Emperor Akihito and Empress Michiko were briefed by V. Bruce J. Tolentino, deputy director general for communication and partnerships, on some of the improved rice varieties developed at IRRI. "Their Majesties expressed special interest in IRRI's work on climate-ready rice, particularly submergence-tolerant rice," Tolentino reported. "They also seemed pleased about the long-term relationship IRRI has had with the Japan International Research Center for Agricultural Sciences (JIRCAS), and that the institute has always had a Japanese national on its board of trustees since its founding in 1960."
JIRCAS has through the years sent several Japanese scientists to work on collaborative projects at IRRI, under a special contribution from the Japanese government.
Japanese scientists on the IRRI staff interacted with the Imperial Couple.
Takashi Yamano discussed the institute’s contributions to the Green Revolution. “They asked many questions about rice production and our contribution to increasing rice seeds and reducing rice prices,” Yamano said. “They were very interested in our work.”
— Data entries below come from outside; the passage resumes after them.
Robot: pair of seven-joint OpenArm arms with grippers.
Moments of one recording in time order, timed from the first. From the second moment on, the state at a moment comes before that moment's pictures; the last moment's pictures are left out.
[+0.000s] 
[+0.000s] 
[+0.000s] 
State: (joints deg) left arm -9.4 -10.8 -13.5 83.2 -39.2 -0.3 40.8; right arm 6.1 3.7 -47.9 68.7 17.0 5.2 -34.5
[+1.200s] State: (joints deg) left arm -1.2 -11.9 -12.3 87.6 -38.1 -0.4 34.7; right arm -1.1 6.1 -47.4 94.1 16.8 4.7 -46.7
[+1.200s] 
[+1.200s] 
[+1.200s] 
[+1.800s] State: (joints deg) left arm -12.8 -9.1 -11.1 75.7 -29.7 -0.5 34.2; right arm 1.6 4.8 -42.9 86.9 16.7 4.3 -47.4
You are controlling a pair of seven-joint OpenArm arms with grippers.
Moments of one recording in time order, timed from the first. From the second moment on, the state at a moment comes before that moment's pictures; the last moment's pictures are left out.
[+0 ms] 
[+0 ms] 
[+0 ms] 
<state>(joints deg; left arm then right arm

The Japanese Imperial Couple at IRRI.
(Photo: IRRI/Isagani Serrano)
Keiichi Hayashi showcased Japan’s contributions to IRRI over the past decades. “They were curious about various stresses being caused by climate change that affect rice,” Hayashi said.
The Imperial Couple visited the Long-term Continuous Cropping Experiment (LTCCE) where Yoichiro Kato explained the importance of the world's longest-running rice research project. “They were quite surprised that we have been planting rice at the LTCCE three times a year,” Kato said. “In Japan, farmers usually plant only one crop a year. They were very interested in the different effects of fertilizer and pests on rice plants. Her Majesty was particularly keen on salt-tolerant rice."
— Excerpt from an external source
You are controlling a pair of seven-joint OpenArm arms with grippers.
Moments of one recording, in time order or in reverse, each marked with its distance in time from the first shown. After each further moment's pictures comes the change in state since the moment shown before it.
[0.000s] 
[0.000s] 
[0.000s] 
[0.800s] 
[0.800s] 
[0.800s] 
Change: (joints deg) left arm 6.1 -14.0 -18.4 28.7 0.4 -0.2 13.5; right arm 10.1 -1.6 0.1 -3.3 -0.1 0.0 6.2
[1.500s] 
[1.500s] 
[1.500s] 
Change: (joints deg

Rice played a significant role in the creation of Japan. According to Japanese mythology, Amaterasu, a major deity of the Shinto religion and the Sun Goddess and the universe gifted one of her descendants with rice. That descendant was Jinmu, the legendary first emperor of Japan. Emperor Jinmu was tasked with turning Japan into a land of rice.
Japan’s creation myths were about “the transformation of a wilderness into a land of abundant rice at the command of the Sun Goddess, whose descendants, the emperors, rule the country by officiating at rice rituals,” said Emiko Ohnuki-Tierney, a Japanese anthropologist and authority on its rice. Japan’s emperors became priest-kings whose functions revolved around the rice crop.
As Jinmu's 125th direct heir, Emperor Akihito is currently Japan's rice-farmer-in-chief, according to Ohnuki-Tierney. Emperor Akihito has maintained his ties to rice. Every year, he plants and harvests rice at the paddy on the Imperial Palace grounds, a tradition started by his late father, Emperor Showa, in 1927.
The Japan-IRRI partnership dates back to 1960 when IRRI was established. Since then, Japan has provided leadership to IRRI with a representative on the IRRI board of trustees. The government of Japan has been one of IRRI’s most generous financial supporters, having given a total of more than USD 211 million since 1971.